As one might suspect, the young wife is “up for grabs,” the center of attention for most of the males. Sonia, who is “plain,” and knows it, would love to be the center of at least one man’s attention – alas. And there is considerable conflict between Uncle Vanya and the Professor, with the former describing the later as: “for twenty-five years he has been reading and writing things that clever men have long known and stupid ones are not interested in; for twenty-five years he has been making imaginary mountains our of molehills.”

Chekhov demonstrates a strong ecological streak, and love of the natural world, long before the first “Earth Day.” Consider the remarks of Doctor Astroff: “Oh, I don’t object, of course, to cutting wood from necessity, but why destroy the forests? The woods of Russia are trembling under the blows of the axe. Millions of trees have perished.
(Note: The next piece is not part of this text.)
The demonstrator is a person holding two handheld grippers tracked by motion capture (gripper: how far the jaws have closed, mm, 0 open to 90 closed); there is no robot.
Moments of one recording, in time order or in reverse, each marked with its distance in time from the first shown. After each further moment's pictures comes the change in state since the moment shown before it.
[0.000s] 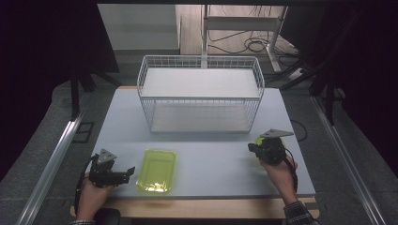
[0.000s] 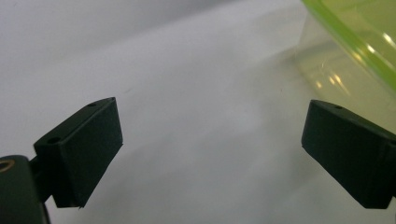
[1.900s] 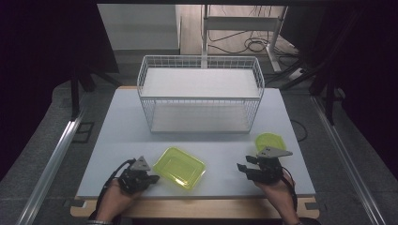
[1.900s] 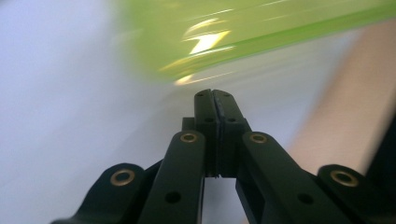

The homes of wild animals and birds have been desolated; the rivers are shrinking and many beautiful landscapes are gone forever. And why? Because men are too lazy and stupid to stoop down and pick up their fuel from the ground.” And this is written at the end of the 19th century!

Dr. Astroff also chimes in on the eternal questions of male-female relationships: “A woman can only become a man’s friend after having first been his acquaintance and then his beloved – then she becomes his friend.” Overall, the play is morose and gloomy, with Uncle Vanya saying it might be a fine day for a suicide. The climactic scene, and one that it is important to recall if one is to be “au courant” in literature, is the failed homicide attempt made by Uncle Vanya. In fact, his gun is a reference point. The attempt is the closing of the third act. The fourth act is a “long good-bye” that I felt added very little to the play, and thus, overall, believe it rates 4-stars.